Mi muovo tra stanze familiari percorrendo spazi conosciuti e altri da esplorare, come in un palazzo a più piani collegati da scale traballanti e improbabili ascensori.. Spesso mi fermo al piano terreno, quello "personale", rovistando nella caotica e fredda stanze degli affetti, annaspando lentamente in quella dei ricordi, quindi a picconate cerco di aprire un varco in quella del futuro che non ha finestre.
Non faccio in tempo a muovermi tra queste stanze che un suono stridulo e sinistro mi porta a correre lungo le scale per raggiungere il piano "lavoro" dove sono a rischio le stesse mura portanti. Cammino in queste stanze osservando con rabbia le macerie che ogni giorno si accumulano in quantità superiori a quanto io riesca a rimuoverne.

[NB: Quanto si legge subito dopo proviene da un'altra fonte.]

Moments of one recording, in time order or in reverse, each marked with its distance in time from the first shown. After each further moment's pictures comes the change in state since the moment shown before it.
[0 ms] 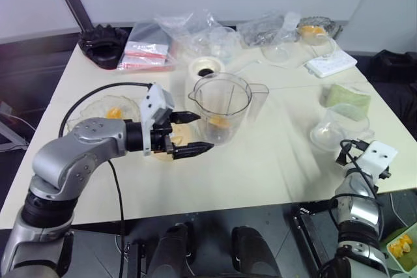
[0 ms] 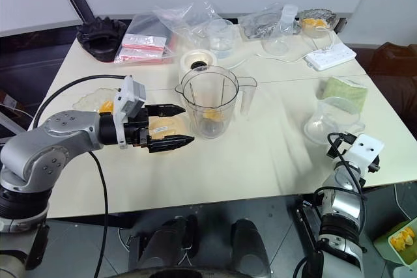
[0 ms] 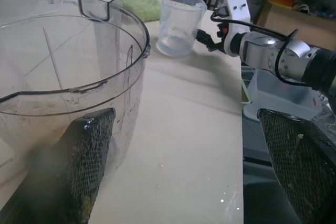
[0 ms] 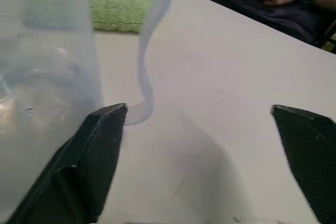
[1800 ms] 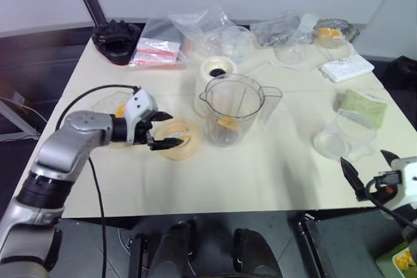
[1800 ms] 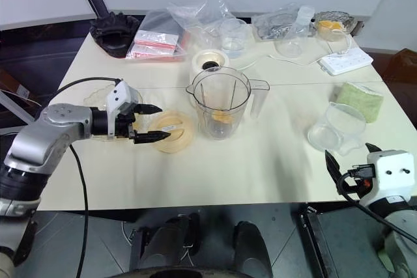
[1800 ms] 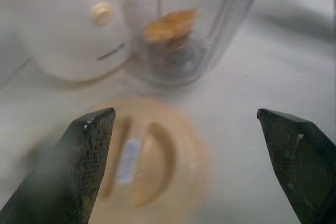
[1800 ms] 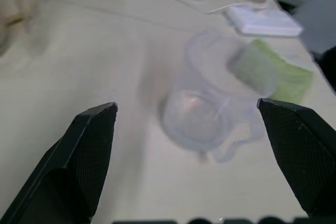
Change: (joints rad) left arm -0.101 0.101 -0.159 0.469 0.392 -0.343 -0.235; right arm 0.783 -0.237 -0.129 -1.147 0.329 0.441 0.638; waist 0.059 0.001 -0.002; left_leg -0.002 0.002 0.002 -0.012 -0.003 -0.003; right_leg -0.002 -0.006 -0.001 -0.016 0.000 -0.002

Salgo ancora e per le scale incontro uomini, donne, bambini che guardano fissi nella stessa vuota direzione. Giunto al piano "Sociale" sono frastornato dalle voci delle tante persone che si muovono in tutte le direzioni, da una stanza all'altra, poi si arrestano e prendono una nuova direzione, poi ancora, ancora, senza mai arrestarsi. Mi muovo lento tra quelle stanze che mi appaiono estranee, vuote. Nessuno nota nessuno.
Scappo via.. ancora un piano. Apro una porta e sono sul terrazzo. Non ci sono muri, solo alberi che puntano maestosi verso il cielo. Niente pavimenti, solo terra e erba. Il silenzio delle voci è riempito dal canto delle cicale, dal dialogo di piccoli uccelli e dallo scorrere dell'acqua lungo un ruscello che va verso il mare calmo. La sera sta per arrivare preannunciata dal cambio scena del sole che con lo sfumare lento del cielo in tinte che prima di scurirsi si accendono di oro, lascia la scena alla luna ed alle stelle impazienti. Dormirò qui, è la mia casa.